**Task to complete:** Pictures are not part of the copy. Reproduce all the records exactly.

[Stored data]
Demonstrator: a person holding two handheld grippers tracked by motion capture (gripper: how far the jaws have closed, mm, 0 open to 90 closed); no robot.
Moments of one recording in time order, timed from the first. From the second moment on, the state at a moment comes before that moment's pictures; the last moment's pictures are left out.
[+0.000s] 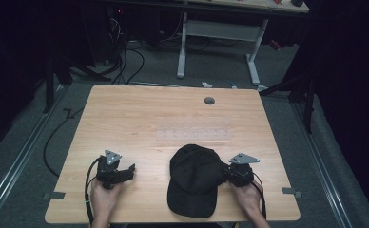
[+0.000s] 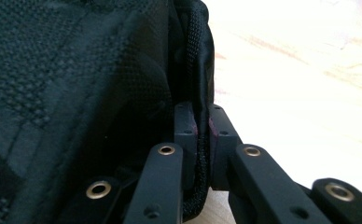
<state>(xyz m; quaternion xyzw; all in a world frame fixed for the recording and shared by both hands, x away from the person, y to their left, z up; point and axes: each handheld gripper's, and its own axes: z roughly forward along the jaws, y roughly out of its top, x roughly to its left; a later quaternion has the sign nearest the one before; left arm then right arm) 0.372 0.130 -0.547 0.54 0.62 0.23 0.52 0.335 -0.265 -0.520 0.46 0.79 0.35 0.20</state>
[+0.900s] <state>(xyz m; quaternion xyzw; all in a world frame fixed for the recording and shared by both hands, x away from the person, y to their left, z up) 0.372 0.129 -0.548 0.54 0.62 0.23 0.52 0.349 -0.279 -0.445 0.40 0.79 0.43 0.18</state>
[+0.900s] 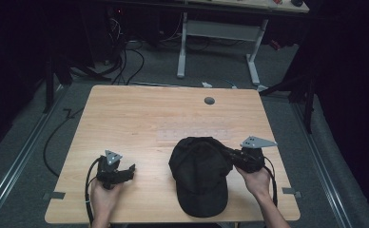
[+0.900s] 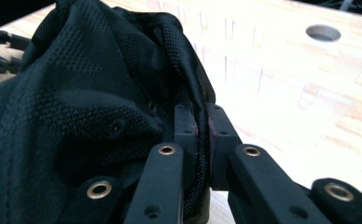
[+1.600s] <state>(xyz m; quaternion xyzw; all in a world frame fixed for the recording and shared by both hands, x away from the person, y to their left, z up) 0.372 0.129 -0.547 0.54 0.62 0.23 0.52 0.353 -0.282 -0.394 0.36 0.79 0.47 0.19</state>
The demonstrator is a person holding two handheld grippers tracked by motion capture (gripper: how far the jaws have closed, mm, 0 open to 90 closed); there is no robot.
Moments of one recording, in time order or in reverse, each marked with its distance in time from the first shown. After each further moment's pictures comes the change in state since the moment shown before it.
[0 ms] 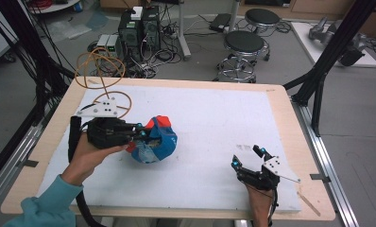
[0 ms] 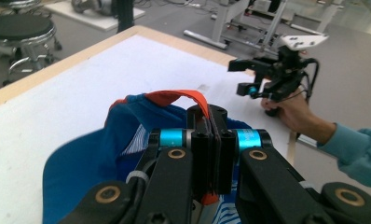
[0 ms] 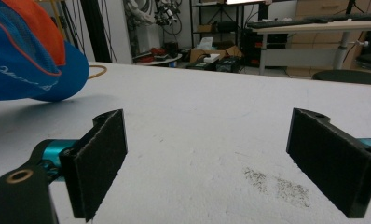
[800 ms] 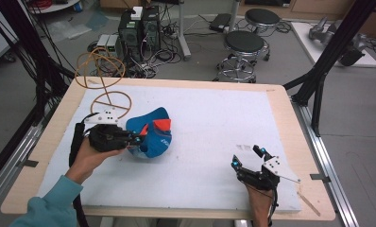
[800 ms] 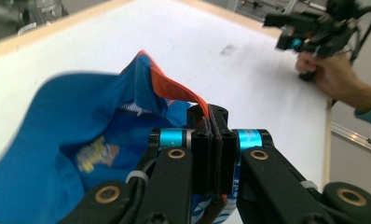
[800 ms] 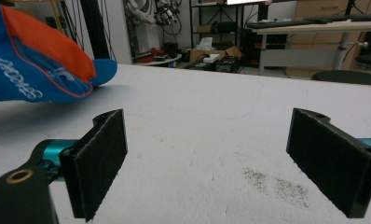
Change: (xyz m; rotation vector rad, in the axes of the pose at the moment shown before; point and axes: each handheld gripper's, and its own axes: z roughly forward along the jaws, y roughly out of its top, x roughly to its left) left arm 0.036 -0.049 0.010 0.081 0.038 -0.040; right arm 0.001 0.000 0.000 -0.001 -0.004 -0.003
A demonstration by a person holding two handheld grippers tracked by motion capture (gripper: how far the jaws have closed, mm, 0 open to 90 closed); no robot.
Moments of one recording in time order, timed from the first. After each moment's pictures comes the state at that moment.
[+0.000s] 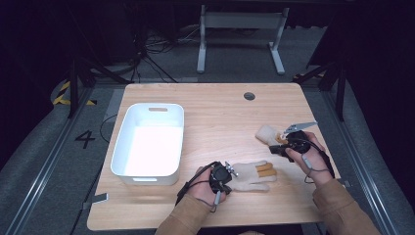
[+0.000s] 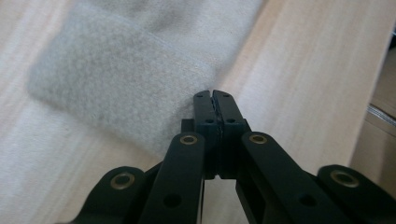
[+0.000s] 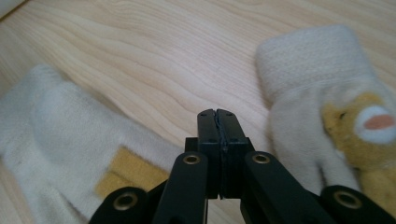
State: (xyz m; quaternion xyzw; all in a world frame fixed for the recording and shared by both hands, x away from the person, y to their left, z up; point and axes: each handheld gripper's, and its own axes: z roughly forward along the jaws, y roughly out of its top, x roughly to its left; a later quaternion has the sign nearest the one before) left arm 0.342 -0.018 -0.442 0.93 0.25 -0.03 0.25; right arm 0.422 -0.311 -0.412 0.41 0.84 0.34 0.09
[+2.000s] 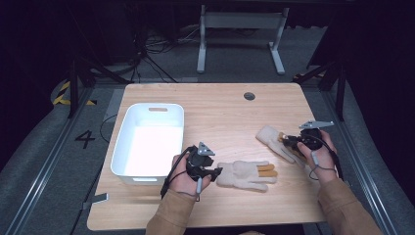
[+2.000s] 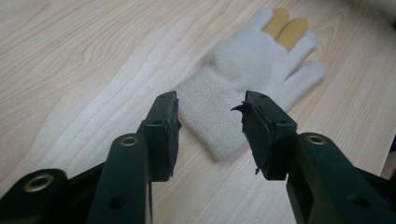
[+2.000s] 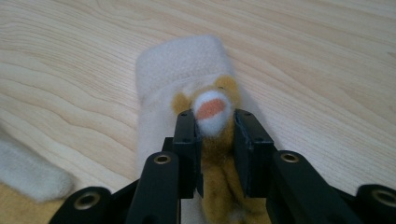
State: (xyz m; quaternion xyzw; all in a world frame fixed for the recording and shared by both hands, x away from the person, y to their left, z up) left arm 0.351 0.036 -0.401 0.85 0.35 0.05 0.38; right arm 0.437 -0.359 -0.427 0.46 0.80 0.35 0.19
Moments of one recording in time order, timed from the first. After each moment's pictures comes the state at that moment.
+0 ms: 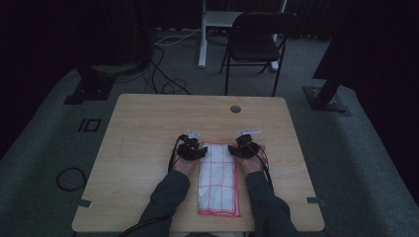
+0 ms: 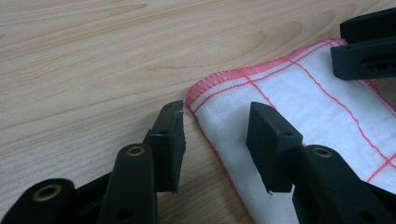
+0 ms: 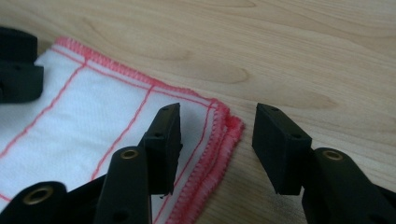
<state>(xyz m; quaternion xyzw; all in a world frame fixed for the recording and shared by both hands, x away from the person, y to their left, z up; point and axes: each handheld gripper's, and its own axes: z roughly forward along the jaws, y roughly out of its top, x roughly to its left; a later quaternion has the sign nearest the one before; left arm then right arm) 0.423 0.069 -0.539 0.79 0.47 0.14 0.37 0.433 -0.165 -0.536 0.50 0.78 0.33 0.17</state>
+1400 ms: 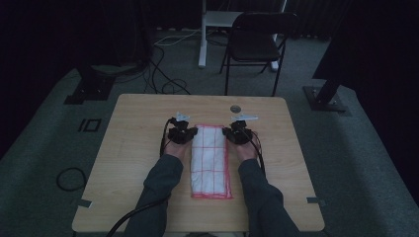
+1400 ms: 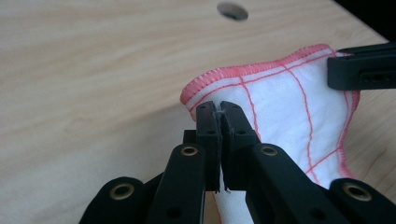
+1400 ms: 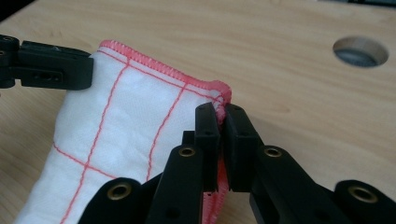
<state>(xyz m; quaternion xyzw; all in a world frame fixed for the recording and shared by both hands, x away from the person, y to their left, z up) 0.453 0.101 -0.481 0.76 0.47 0.15 0.42 0.455 -0.142 -0.484 0.47 0.76 0.42 0.16</state>
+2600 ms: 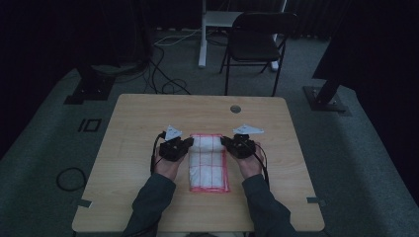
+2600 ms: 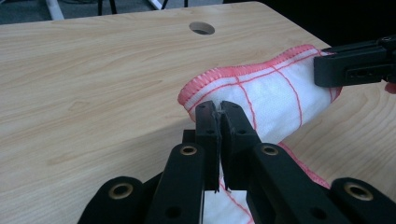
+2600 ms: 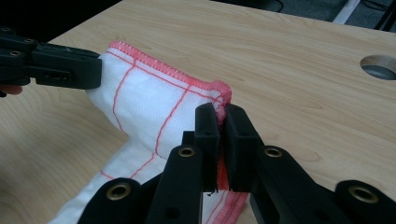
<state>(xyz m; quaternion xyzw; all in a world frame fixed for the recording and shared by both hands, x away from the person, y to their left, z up) 0.374 0.118 -0.471 0.75 0.44 0.17 0.46 0.389 -0.143 -0.468 0.42 0.77 0.46 0.16</state>
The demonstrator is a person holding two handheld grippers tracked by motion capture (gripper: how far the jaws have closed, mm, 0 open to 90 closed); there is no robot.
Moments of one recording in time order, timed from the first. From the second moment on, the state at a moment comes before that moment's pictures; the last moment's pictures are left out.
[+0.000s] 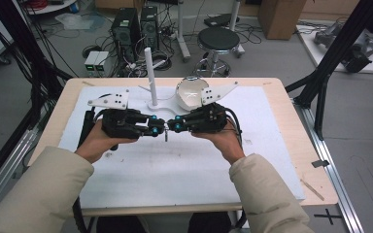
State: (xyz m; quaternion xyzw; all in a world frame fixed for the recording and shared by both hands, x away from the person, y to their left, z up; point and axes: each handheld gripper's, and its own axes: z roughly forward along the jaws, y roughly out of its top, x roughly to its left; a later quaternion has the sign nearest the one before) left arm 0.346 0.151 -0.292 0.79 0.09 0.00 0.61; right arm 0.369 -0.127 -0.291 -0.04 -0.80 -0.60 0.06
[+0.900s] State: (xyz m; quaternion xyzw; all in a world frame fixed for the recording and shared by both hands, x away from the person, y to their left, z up) left arm 0.347 0.154 -0.292 0.79 0.11 -0.01 0.60; right arm 0.371 -0.126 -0.298 -0.04 -0.78 -0.62 0.06
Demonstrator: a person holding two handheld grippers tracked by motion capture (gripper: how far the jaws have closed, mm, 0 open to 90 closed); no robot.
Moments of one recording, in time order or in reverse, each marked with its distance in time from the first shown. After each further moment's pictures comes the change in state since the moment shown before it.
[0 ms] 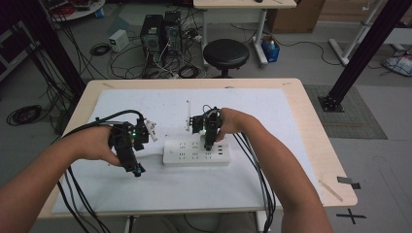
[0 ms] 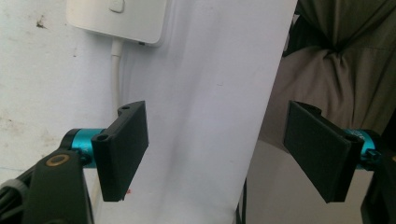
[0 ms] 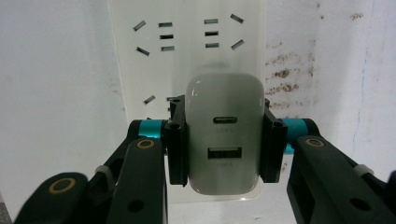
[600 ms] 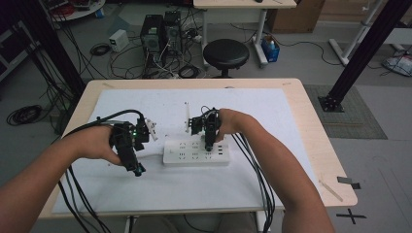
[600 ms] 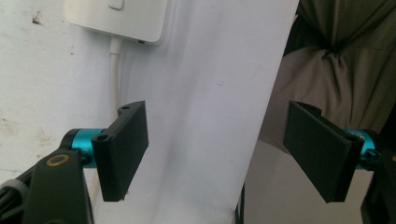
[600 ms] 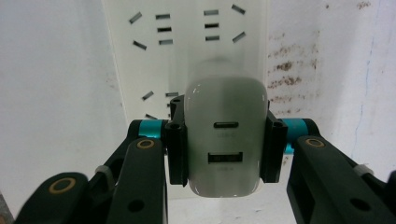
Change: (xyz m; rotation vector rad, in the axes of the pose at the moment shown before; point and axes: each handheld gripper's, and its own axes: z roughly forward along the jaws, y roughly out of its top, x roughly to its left) left arm 0.003 0.000 0.002 0.008 -0.011 -0.011; right arm 0.002 0.002 0.003 0.041 -0.022 -0.013
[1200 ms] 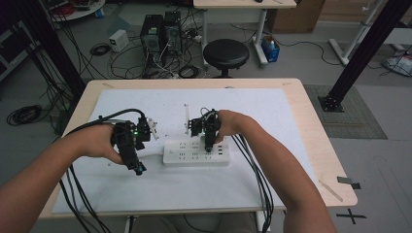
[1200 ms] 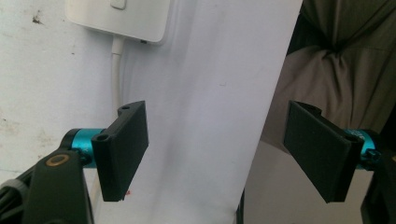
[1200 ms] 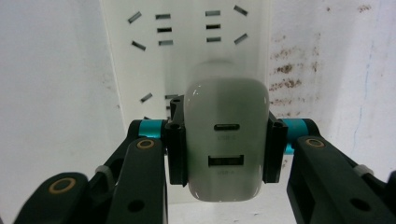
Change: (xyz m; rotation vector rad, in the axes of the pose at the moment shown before) left arm 0.004 0.002 0.000 0.005 -0.006 0.003; right arm 0.001 0.005 0.003 0.016 -0.008 -0.015
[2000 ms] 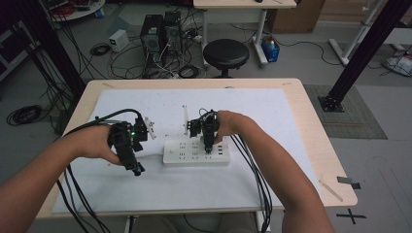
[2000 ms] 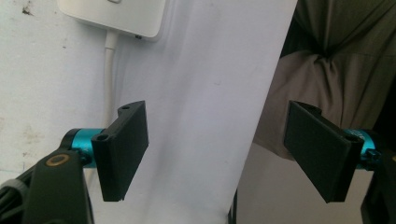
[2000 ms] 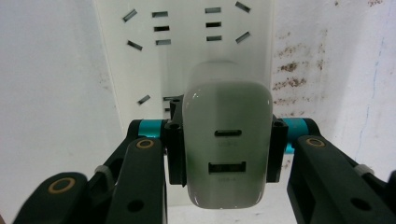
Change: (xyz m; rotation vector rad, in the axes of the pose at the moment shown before) left arm 0.003 -0.007 0.002 -0.018 -0.020 -0.032; right arm -0.001 0.003 0.005 0.026 0.004 0.013
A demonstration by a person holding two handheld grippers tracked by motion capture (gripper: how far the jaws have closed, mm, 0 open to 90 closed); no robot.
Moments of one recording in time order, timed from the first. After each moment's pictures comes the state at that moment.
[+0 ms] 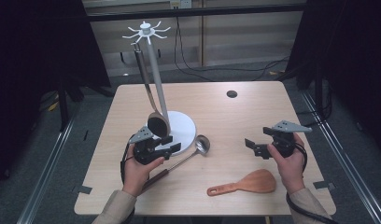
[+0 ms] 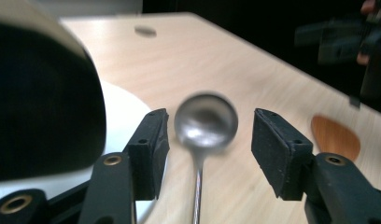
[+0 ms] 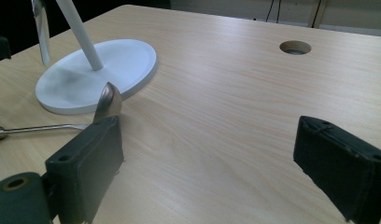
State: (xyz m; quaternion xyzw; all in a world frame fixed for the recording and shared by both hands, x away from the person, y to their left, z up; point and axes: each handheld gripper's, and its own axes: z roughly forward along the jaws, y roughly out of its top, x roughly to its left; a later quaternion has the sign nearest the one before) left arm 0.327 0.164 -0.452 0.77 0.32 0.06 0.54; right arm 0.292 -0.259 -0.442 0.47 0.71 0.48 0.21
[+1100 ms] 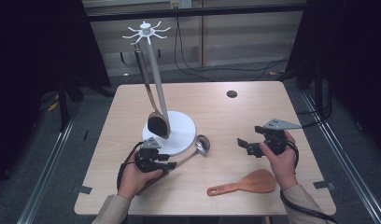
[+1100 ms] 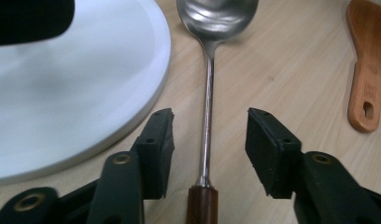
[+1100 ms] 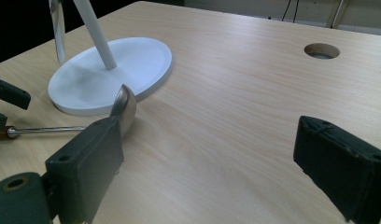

**Output for this exercise:**
Demonstrator: a person holding two handheld grippers tracked by motion capture (gripper: how far the jaws have closed, mm, 0 open to 90 closed); no robot.
Moments of one recording in time order, timed from the first. From the second moment on, the state at a moment comes before that moment's pictures; the last moment's pictures are left out.
[+0.000s] 
[+0.000s] 
<state>(xyz m; quaternion xyzw; all in a world frame fixed for the recording and shared by both hands, x away from the person, y to their left, z up; point and axes: each handheld gripper's, and its own axes: z roughly forward along the jaws, y roughly out of its top, x roughly to its left; a later quaternion has the sign nearest the one before; left arm then right arm) 0.372 0.130 -0.547 0.54 0.62 0.23 0.52 0.335 -0.265 -0.520 0.46 0.79 0.35 0.20</state>
[+0.900s] <state>(xyz m; quaternion xyzw; all in a world frame fixed for the recording and shared by both hands, x away from the person, y to their left, z up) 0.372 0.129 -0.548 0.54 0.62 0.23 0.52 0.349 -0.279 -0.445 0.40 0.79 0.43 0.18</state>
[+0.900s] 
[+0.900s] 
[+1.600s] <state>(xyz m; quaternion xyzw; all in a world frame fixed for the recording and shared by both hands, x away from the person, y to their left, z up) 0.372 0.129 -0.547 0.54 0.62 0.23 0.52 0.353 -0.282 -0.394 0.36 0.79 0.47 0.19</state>
The demonstrator is a person holding two handheld grippers tracked by motion capture (gripper: how far the jaws have closed, mm, 0 open to 90 closed); there is no robot.
Moments of one recording, in time order or in reverse, each marked with its distance in time from the first shown. After each further moment's pictures comes the change in state since the moment shown before it.
[0 ms] 
[0 ms] 
[0 ms] 
[800 ms] 
[800 ms] 
[800 ms] 
Change: (xyz m; rotation vector rad, in the axes of the pose at the moment shown before; point and axes: each handheld gripper's, and its own axes: z roughly forward along the jaws, y roughly out of its top, x roughly to its left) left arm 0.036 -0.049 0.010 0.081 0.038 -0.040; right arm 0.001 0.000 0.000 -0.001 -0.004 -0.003
A demonstration by a person holding two handheld grippers tracked by motion capture (gripper: how far the jaws have closed, mm, 0 open to 90 closed); no robot.
Moments of one recording in time order, timed from the first. After each moment's pictures comes the state at that moment.
[+0.000s] 
[+0.000s] 
[+0.000s] 
State: (xyz m; quaternion xyzw; all in a world frame fixed for the recording and shared by both hands, x away from the person, y to their left, z up; point and axes: each handheld gripper's, and its own axes: z roughly forward along the jaws, y roughly out of its top, x roughly to its left; a later quaternion has the sign nearest the one before) left arm 0.342 -0.018 -0.442 0.93 0.25 -0.03 0.25; right arm 0.422 -0.311 -0.412 0.41 0.84 0.34 0.09
[+2.000s] 
[+2.000s] 
[+2.000s] 
State: (xyz m; quaternion xyzw; all in a world frame fixed for the recording and shared by both hands, x away from the person, y to their left, z up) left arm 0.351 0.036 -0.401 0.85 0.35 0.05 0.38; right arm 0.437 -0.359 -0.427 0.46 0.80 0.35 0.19
Moments of one recording in time order, timed from the first. After each moment's pictures comes the state at that moment.
+0 ms: 
+0 ms: 
+0 ms: 
<state>(xyz m; quaternion xyzw; all in a world frame fixed for the recording and shared by both hands, x away from the person, y to their left, z up; point and axes: each handheld gripper's, and its own axes: z roughly forward along the jaws, y roughly out of its top, x roughly to its left; a later quaternion has the sign nearest the one before; left arm then right arm) 0.423 0.069 -0.539 0.79 0.47 0.14 0.37 0.433 -0.165 -0.536 0.50 0.78 0.33 0.17</state>
+1400 ms: 
+1400 ms: 
+1400 ms: 
<state>(xyz m; quaternion xyzw; all in a world frame fixed for the recording and shared by both hands, x away from the person, y to their left, z up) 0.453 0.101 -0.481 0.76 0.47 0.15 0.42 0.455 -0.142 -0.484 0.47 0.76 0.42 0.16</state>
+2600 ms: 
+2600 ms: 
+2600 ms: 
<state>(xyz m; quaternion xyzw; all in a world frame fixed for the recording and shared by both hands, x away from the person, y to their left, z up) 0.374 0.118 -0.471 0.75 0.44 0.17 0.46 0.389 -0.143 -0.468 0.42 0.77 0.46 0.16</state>
The demonstrator is a person holding two handheld grippers tracked by motion capture (gripper: how far the jaws have closed, mm, 0 open to 90 closed); there is no robot.
Moments of one recording in time order, timed from the first. From the second moment on, the state at a moment comes before that moment's pictures; the last moment's pictures are left out.
[+0.000s] 
State: (xyz m; quaternion xyzw; all in a world frame fixed for the recording and shared by both hands, x away from the person, y to their left, z up; point and axes: each handheld gripper's, and its own axes: z roughly forward along the jaws, y roughly out of its top, x roughly to its left; a later quaternion has the sign nearest the one before) left arm 0.346 0.151 -0.292 0.79 0.09 0.00 0.61; right arm 0.369 -0.127 -0.291 -0.04 -0.80 -0.60 0.06
[+0.900s] State: (xyz m; quaternion xyzw; all in a world frame fixed for the recording and shared by both hands, x away from the person, y to their left, z up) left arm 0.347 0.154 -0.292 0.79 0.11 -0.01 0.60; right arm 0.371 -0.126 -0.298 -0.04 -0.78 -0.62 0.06
Demonstrator: a person holding two handheld grippers tracked by motion capture (gripper: how far the jaws have closed, mm, 0 open to 90 closed); no robot.
Moments of one recording, in time order or in reverse, each marked with its distance in time from the first shown. After each further moment's pictures comes the change in state since the moment shown before it.
[0 ms] 
[0 ms] 
[0 ms] 
[600 ms] 
[600 ms] 
[600 ms] 
Change: (xyz m; rotation vector rad, in the axes of the pose at the moment shown before; point and axes: each handheld gripper's, and its own axes: z roughly forward along the jaws, y roughly out of its top, x roughly to its left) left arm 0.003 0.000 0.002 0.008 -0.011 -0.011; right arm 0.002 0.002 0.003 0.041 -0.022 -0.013
[1200 ms] 
[1200 ms] 
[1200 ms] 
Change: (xyz m; rotation vector rad, in the axes of the pose at the moment shown before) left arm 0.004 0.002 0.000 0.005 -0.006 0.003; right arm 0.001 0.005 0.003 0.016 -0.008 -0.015
[2000 ms] 
[2000 ms] 
[2000 ms] 
Change: (xyz m; rotation vector rad, in the axes of the pose at the moment shown before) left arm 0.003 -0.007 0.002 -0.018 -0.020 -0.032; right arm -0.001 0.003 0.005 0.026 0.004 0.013
A demonstration by a person holding two handheld grippers tracked by motion capture (gripper: how far the jaws have closed, mm, 0 open to 90 closed); no robot.
Moments of one recording in time order, timed from the first. After each moment's pictures comes the state at that moment.
[+0 ms] 
[+0 ms] 
[+0 ms] 
State: (xyz m; quaternion xyzw; all in a world frame fixed for the recording and shared by both hands, x away from the person, y to their left, z up; point and axes: each handheld gripper's, and its own axes: z roughly forward along the jaws, y roughly out of its top, x roughly to its left; a later quaternion has the sign nearest the one before) left arm 0.327 0.164 -0.452 0.77 0.32 0.06 0.54; right arm 0.292 -0.259 -0.442 0.47 0.71 0.48 0.21
[+1100 ms] 
[+1100 ms] 
[+1100 ms] 

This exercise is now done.